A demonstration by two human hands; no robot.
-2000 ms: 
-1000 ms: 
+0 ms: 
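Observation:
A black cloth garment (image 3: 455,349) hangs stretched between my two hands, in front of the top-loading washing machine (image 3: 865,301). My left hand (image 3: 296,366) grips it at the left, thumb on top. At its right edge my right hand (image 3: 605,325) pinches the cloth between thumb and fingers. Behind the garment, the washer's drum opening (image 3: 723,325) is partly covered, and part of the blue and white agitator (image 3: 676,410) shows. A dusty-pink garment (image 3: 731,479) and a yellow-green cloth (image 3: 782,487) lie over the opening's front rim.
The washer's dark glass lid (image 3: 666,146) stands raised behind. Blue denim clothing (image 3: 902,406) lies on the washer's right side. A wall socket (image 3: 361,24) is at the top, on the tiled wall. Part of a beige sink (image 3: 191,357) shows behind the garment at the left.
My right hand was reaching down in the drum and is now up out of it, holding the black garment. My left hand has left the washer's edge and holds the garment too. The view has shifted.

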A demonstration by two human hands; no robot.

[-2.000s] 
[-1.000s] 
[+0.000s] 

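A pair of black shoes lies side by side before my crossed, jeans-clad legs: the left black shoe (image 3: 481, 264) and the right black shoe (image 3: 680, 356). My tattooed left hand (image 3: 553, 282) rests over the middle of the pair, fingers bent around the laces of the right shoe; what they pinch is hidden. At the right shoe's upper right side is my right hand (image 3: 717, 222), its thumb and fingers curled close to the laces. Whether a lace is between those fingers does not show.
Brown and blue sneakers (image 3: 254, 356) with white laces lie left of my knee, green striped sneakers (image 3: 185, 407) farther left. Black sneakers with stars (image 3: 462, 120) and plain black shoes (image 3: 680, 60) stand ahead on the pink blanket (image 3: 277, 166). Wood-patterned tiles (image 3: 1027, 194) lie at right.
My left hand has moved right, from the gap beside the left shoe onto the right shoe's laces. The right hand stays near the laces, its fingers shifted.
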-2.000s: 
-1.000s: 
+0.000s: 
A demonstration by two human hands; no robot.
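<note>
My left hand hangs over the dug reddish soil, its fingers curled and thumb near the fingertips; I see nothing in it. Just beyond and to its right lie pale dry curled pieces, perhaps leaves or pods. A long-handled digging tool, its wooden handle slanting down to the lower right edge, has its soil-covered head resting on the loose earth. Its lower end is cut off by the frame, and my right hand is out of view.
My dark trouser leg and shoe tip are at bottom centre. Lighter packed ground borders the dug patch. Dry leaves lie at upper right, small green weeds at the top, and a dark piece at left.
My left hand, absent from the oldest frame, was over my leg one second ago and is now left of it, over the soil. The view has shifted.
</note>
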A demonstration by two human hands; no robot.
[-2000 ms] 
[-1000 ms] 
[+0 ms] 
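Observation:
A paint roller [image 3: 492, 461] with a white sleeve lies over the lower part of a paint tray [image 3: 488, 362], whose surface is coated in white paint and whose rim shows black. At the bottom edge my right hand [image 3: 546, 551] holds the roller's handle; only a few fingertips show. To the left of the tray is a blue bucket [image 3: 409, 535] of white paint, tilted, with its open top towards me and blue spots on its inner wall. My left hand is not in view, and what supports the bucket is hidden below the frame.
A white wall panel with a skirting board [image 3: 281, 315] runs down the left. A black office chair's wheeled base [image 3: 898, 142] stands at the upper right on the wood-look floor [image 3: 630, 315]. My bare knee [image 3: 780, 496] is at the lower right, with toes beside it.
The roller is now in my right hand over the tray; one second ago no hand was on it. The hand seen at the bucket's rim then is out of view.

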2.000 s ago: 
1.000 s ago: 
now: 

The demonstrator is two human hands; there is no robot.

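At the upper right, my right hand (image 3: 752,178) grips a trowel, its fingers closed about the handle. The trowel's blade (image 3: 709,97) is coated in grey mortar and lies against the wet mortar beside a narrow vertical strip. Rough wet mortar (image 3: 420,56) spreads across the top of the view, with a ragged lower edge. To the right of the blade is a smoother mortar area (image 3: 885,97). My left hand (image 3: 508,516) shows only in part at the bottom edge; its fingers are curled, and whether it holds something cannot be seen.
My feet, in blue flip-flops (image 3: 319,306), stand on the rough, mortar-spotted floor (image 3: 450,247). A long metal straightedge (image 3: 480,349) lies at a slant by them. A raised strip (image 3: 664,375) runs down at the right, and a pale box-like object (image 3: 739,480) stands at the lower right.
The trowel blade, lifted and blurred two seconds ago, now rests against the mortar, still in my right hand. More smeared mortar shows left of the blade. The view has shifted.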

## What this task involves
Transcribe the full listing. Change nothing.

## Solution to this exercise
A demonstration by two human hands; no robot.
-2000 ms: 
-1000 ms: 
+0 ms: 
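Observation:
A black cloth garment (image 3: 455,349) hangs stretched between my two hands, in front of the top-loading washing machine (image 3: 865,301). My left hand (image 3: 296,366) grips it at the left, thumb on top. At its right edge my right hand (image 3: 605,325) pinches the cloth between thumb and fingers. Behind the garment, the washer's drum opening (image 3: 723,325) is partly covered, and part of the blue and white agitator (image 3: 676,410) shows. A dusty-pink garment (image 3: 731,479) and a yellow-green cloth (image 3: 782,487) lie over the opening's front rim.
The washer's dark glass lid (image 3: 666,146) stands raised behind. Blue denim clothing (image 3: 902,406) lies on the washer's right side. A wall socket (image 3: 361,24) is at the top, on the tiled wall. Part of a beige sink (image 3: 191,357) shows behind the garment at the left.
My right hand was reaching down in the drum and is now up out of it, holding the black garment. My left hand has left the washer's edge and holds the garment too. The view has shifted.
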
A demonstration by two human hands; no robot.

[-2.000s] 
[-1.000s] 
[+0.000s] 

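A pair of black shoes lies side by side before my crossed, jeans-clad legs: the left black shoe (image 3: 481, 264) and the right black shoe (image 3: 680, 356). My tattooed left hand (image 3: 553, 282) rests over the middle of the pair, fingers bent around the laces of the right shoe; what they pinch is hidden. At the right shoe's upper right side is my right hand (image 3: 717, 222), its thumb and fingers curled close to the laces. Whether a lace is between those fingers does not show.
Brown and blue sneakers (image 3: 254, 356) with white laces lie left of my knee, green striped sneakers (image 3: 185, 407) farther left. Black sneakers with stars (image 3: 462, 120) and plain black shoes (image 3: 680, 60) stand ahead on the pink blanket (image 3: 277, 166). Wood-patterned tiles (image 3: 1027, 194) lie at right.
My left hand has moved right, from the gap beside the left shoe onto the right shoe's laces. The right hand stays near the laces, its fingers shifted.
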-2.000s: 
-1.000s: 
+0.000s: 
A demonstration by two human hands; no robot.
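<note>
My left hand hangs over the dug reddish soil, its fingers curled and thumb near the fingertips; I see nothing in it. Just beyond and to its right lie pale dry curled pieces, perhaps leaves or pods. A long-handled digging tool, its wooden handle slanting down to the lower right edge, has its soil-covered head resting on the loose earth. Its lower end is cut off by the frame, and my right hand is out of view.
My dark trouser leg and shoe tip are at bottom centre. Lighter packed ground borders the dug patch. Dry leaves lie at upper right, small green weeds at the top, and a dark piece at left.
My left hand, absent from the oldest frame, was over my leg one second ago and is now left of it, over the soil. The view has shifted.
</note>
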A demonstration by two human hands; no robot.
[-2000 ms] 
[-1000 ms] 
[+0 ms] 
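Observation:
A paint roller [image 3: 492, 461] with a white sleeve lies over the lower part of a paint tray [image 3: 488, 362], whose surface is coated in white paint and whose rim shows black. At the bottom edge my right hand [image 3: 546, 551] holds the roller's handle; only a few fingertips show. To the left of the tray is a blue bucket [image 3: 409, 535] of white paint, tilted, with its open top towards me and blue spots on its inner wall. My left hand is not in view, and what supports the bucket is hidden below the frame.
A white wall panel with a skirting board [image 3: 281, 315] runs down the left. A black office chair's wheeled base [image 3: 898, 142] stands at the upper right on the wood-look floor [image 3: 630, 315]. My bare knee [image 3: 780, 496] is at the lower right, with toes beside it.
The roller is now in my right hand over the tray; one second ago no hand was on it. The hand seen at the bucket's rim then is out of view.
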
2.000 s ago: 
1.000 s ago: 
now: 

The demonstrator is two human hands; there is no robot.

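At the upper right, my right hand (image 3: 752,178) grips a trowel, its fingers closed about the handle. The trowel's blade (image 3: 709,97) is coated in grey mortar and lies against the wet mortar beside a narrow vertical strip. Rough wet mortar (image 3: 420,56) spreads across the top of the view, with a ragged lower edge. To the right of the blade is a smoother mortar area (image 3: 885,97). My left hand (image 3: 508,516) shows only in part at the bottom edge; its fingers are curled, and whether it holds something cannot be seen.
My feet, in blue flip-flops (image 3: 319,306), stand on the rough, mortar-spotted floor (image 3: 450,247). A long metal straightedge (image 3: 480,349) lies at a slant by them. A raised strip (image 3: 664,375) runs down at the right, and a pale box-like object (image 3: 739,480) stands at the lower right.
The trowel blade, lifted and blurred two seconds ago, now rests against the mortar, still in my right hand. More smeared mortar shows left of the blade. The view has shifted.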

The exercise requires no further answer.